### WORK TO COMPLETE:
Type out the data exactly as given. Skip any image.

____

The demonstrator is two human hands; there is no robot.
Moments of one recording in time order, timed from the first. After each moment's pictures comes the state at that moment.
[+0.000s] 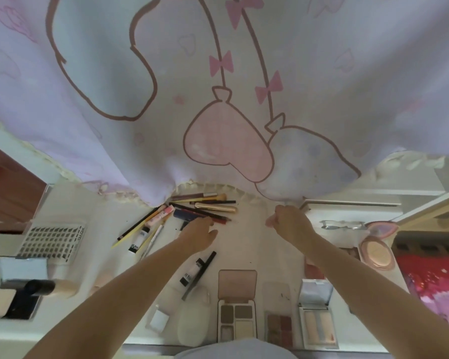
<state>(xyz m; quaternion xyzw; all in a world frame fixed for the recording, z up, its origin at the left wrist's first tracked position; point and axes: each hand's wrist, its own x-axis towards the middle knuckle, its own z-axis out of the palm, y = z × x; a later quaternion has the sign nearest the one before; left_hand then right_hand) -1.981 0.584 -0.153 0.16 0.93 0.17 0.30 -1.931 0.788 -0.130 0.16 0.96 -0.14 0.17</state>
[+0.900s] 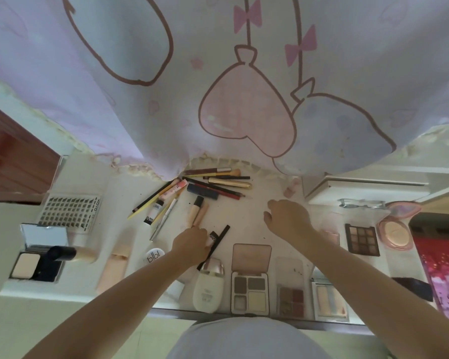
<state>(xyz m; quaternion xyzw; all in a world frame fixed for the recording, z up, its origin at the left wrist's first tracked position) -1.932 0.531 -0.192 0.17 0.93 0.01 0.32 -1.912 0.734 -0.132 0.05 0.98 -0.01 0.21</state>
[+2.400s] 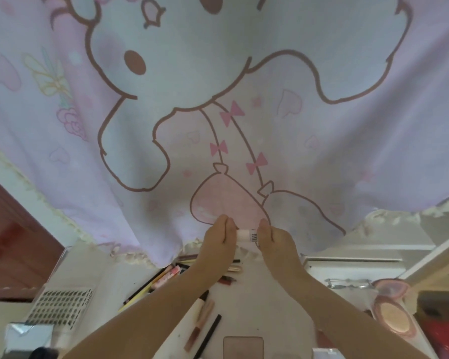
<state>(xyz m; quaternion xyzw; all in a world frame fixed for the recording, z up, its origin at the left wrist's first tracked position) -1.970 0.623 -0.018 0.15 0.83 0.54 0.06 -1.932 0.729 -0.015 0.15 0.83 -0.52 -0.13</state>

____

### RESULT:
The demonstrator is two human hands; there is no robot.
Moments of one recording in time order, timed from the first. After each moment's pictures comes the state at that moment.
[+0.000s] 
<state>(xyz m; quaternion xyzw; all in a world frame fixed for the recording, z up, its origin at the left wrist's first tracked position; point and axes: each hand's wrist, its own x-axis towards the middle knuckle, its own z-axis out of the palm, y = z × x; a later quaternion has the sign nearest the one before; left_hand then right_hand) -1.981 0.584 -0.153 0.16 0.93 0.17 0.30 -1.931 0.788 -0.130 0.16 0.96 -0.14 0.17</state>
[+0.900s] 
<state>(xyz m; quaternion xyzw; all in a world frame fixed for the recording, z up, its origin at the left wrist's first tracked position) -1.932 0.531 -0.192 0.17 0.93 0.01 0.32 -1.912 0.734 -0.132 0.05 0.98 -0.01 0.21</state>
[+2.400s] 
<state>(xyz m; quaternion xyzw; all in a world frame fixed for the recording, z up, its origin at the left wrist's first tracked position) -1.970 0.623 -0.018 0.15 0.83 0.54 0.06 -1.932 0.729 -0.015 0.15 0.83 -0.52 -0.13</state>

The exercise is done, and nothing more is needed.